Dataset records:
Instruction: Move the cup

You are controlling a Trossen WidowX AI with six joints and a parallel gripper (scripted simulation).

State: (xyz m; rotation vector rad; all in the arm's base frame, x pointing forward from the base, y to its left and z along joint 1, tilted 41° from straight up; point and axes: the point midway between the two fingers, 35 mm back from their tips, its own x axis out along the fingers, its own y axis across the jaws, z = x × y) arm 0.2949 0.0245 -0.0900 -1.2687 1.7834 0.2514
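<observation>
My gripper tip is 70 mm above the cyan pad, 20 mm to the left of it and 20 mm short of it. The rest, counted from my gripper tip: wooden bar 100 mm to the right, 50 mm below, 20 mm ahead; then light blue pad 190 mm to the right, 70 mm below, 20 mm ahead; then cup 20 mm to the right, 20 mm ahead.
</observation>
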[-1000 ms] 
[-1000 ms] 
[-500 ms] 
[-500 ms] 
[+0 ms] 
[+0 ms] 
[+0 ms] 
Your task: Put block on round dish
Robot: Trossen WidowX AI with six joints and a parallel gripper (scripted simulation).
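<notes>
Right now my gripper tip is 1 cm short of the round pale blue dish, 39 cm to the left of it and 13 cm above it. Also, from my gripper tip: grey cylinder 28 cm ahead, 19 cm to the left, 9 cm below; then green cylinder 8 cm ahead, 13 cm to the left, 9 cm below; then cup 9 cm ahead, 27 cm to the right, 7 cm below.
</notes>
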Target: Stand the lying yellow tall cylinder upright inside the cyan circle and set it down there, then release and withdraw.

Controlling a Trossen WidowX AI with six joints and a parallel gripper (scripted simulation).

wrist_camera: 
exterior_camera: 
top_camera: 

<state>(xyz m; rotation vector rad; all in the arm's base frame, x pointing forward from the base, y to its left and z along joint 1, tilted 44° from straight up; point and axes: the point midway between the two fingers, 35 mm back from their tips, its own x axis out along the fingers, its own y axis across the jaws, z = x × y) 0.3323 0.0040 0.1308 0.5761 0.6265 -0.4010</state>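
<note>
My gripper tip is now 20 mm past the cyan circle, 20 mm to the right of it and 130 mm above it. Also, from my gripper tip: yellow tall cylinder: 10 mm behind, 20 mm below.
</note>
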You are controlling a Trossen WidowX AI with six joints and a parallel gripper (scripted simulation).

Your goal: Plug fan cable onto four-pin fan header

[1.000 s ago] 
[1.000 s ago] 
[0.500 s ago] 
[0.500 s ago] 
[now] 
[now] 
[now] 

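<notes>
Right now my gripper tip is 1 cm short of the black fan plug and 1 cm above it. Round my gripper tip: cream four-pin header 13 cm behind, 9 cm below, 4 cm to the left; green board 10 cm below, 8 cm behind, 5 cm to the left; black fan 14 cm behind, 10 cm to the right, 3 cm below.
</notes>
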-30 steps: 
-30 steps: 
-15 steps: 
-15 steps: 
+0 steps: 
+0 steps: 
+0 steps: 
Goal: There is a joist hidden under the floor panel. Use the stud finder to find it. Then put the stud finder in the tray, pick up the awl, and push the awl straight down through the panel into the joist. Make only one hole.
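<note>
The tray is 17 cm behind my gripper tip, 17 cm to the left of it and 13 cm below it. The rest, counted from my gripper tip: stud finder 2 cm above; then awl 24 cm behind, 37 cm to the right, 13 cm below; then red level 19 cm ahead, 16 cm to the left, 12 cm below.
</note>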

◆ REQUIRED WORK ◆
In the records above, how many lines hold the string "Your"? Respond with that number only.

◆ EXERCISE OUTPUT ◆
2